*Your goal:* Look through the listing and report every line that has "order" in it.

*Source records:*
[Start of section]
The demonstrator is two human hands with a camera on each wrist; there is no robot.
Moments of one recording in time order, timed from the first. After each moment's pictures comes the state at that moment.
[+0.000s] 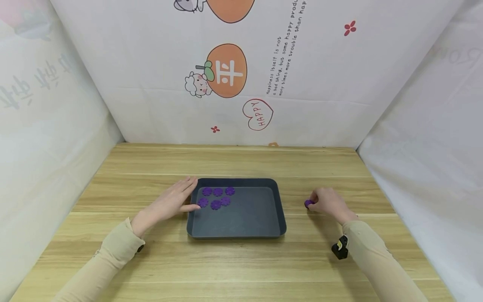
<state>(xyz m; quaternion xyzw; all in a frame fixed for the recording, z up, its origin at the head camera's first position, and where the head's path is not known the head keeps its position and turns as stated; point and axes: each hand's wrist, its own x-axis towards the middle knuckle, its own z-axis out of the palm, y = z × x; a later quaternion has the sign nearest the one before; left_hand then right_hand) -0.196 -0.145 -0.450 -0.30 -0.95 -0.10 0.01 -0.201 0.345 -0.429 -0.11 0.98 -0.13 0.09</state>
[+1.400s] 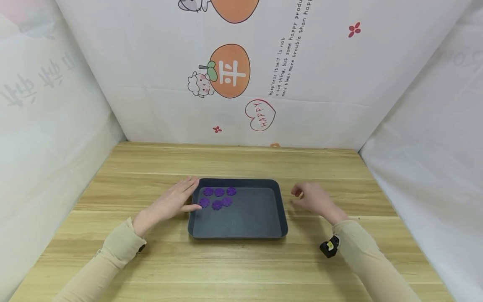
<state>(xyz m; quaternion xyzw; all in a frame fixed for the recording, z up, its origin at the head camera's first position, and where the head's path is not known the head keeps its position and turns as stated) -0.195 -0.147 -0.451 -0.31 -0.95 -0.10 0.03 -0.200 0.292 -0.401 -0.17 0.97 -0.17 0.07</state>
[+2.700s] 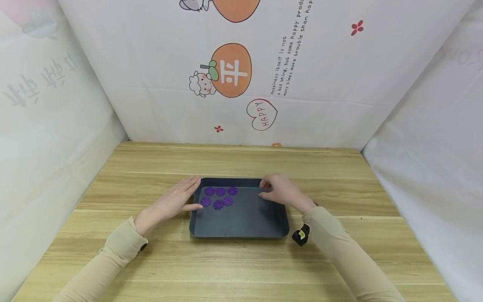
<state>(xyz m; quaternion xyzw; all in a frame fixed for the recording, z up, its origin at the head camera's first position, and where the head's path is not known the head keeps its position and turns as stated) -0.196 -0.146 -0.451 -0.31 -0.95 -0.09 0.04 -0.219 0.211 -0.395 -0.28 0.94 -0.19 0.05</state>
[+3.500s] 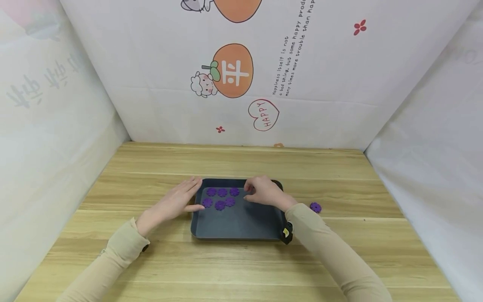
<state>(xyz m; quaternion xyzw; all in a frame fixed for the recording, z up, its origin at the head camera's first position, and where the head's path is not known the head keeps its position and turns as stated) -0.195 -0.147 -0.452 -0.31 -0.94 -0.10 0.04 -0.227 0.165 -0.407 -0.32 0.92 -0.21 0.08</state>
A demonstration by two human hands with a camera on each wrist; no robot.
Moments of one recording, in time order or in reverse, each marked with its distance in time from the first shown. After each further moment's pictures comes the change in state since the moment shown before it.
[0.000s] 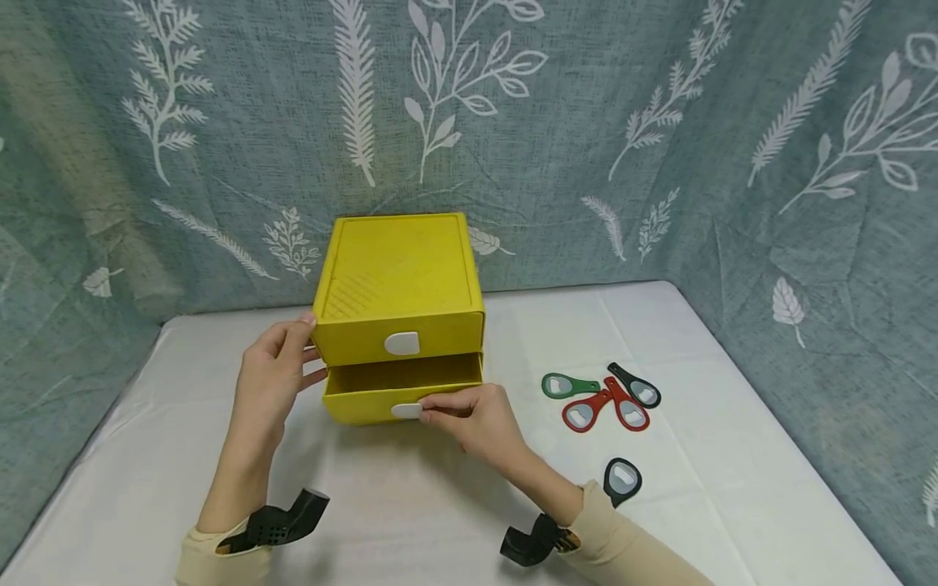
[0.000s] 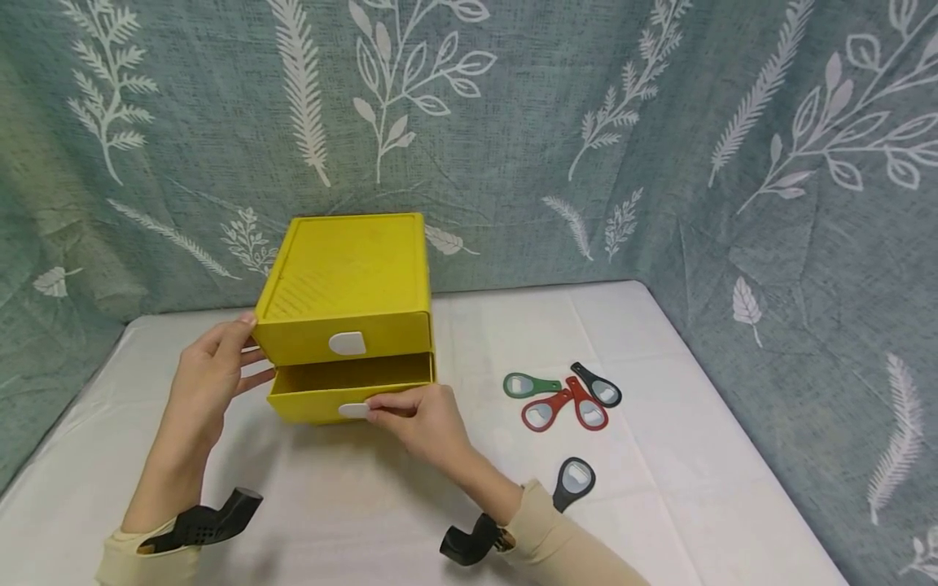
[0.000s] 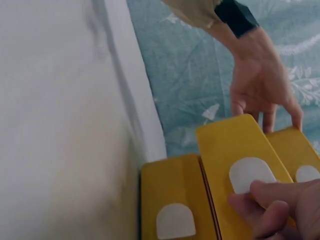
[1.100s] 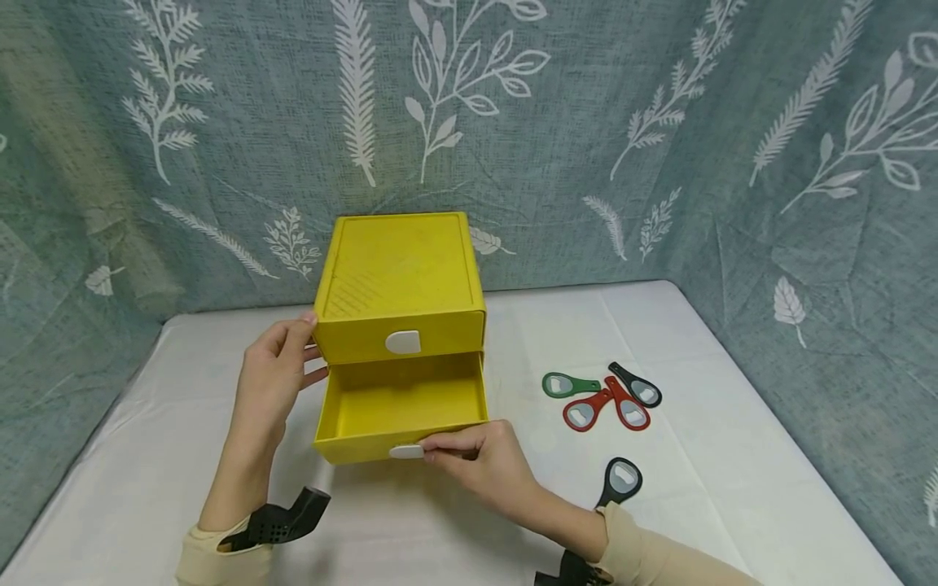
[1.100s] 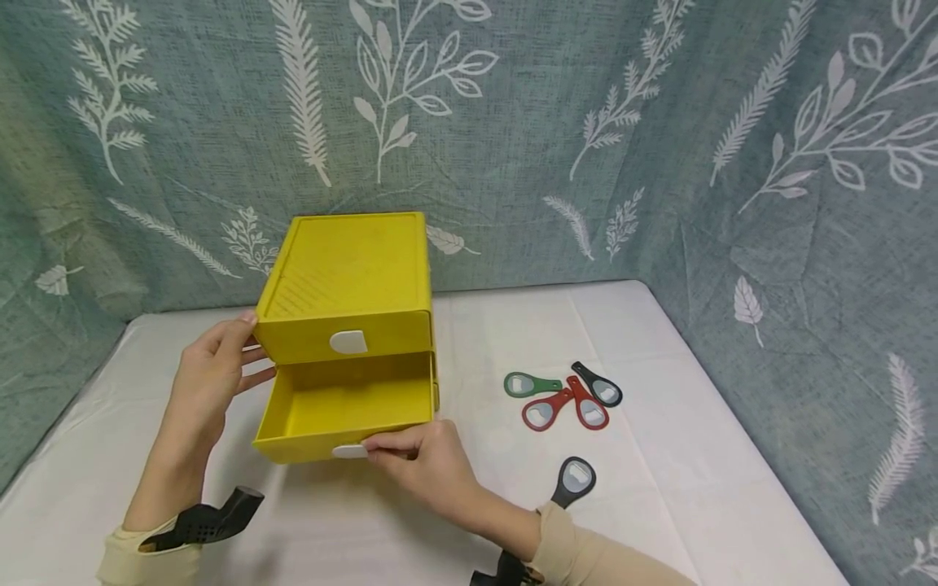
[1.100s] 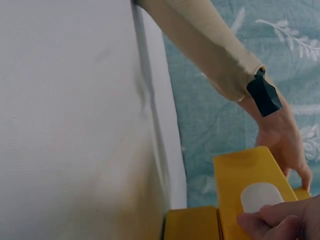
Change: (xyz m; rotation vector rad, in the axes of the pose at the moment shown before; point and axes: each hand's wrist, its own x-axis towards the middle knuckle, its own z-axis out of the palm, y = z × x) left_hand 0.000 0.001 0.000 0.001 -0.014 0.008; right_hand -0.039 -0.013 0.002 0.014 -0.055 -0.037
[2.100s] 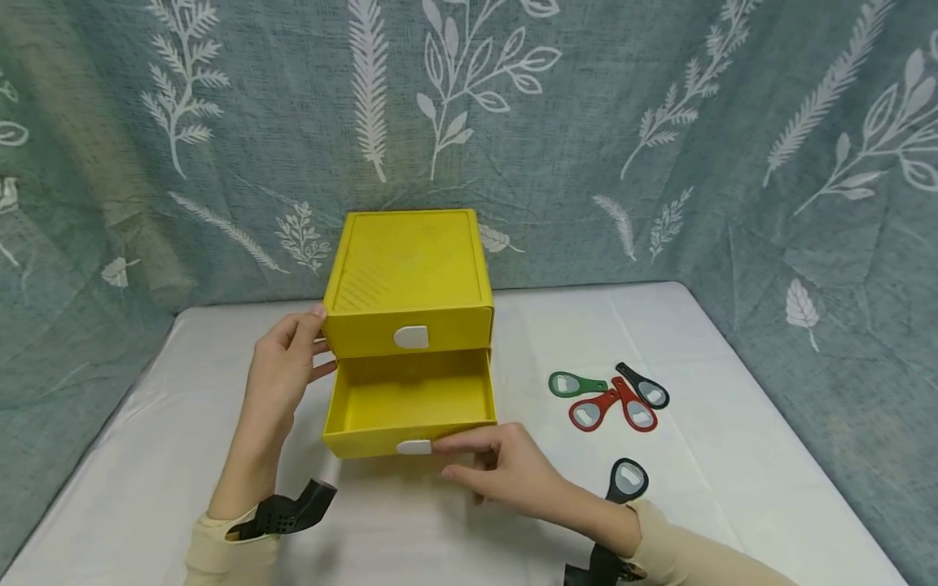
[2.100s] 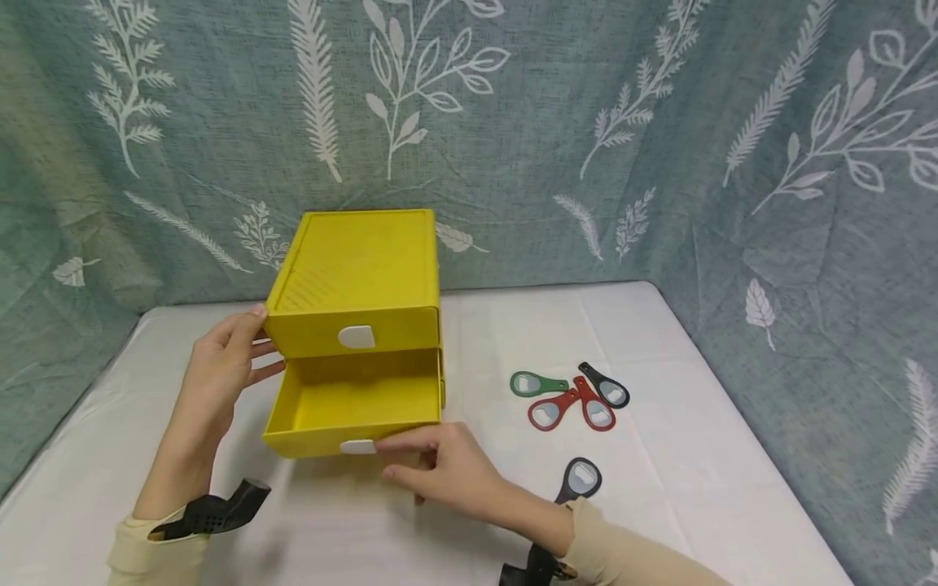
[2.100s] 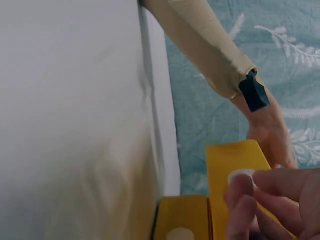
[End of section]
*Answer to the exercise:*
Moments of one recording in time order, timed from the first. After each moment's pictures comes the state at that moment.
Moments of one recording, in time order or in reverse, each marked with its distance in time from the first shown. After each further moment's pictures comes the change in state since the moment shown before it.

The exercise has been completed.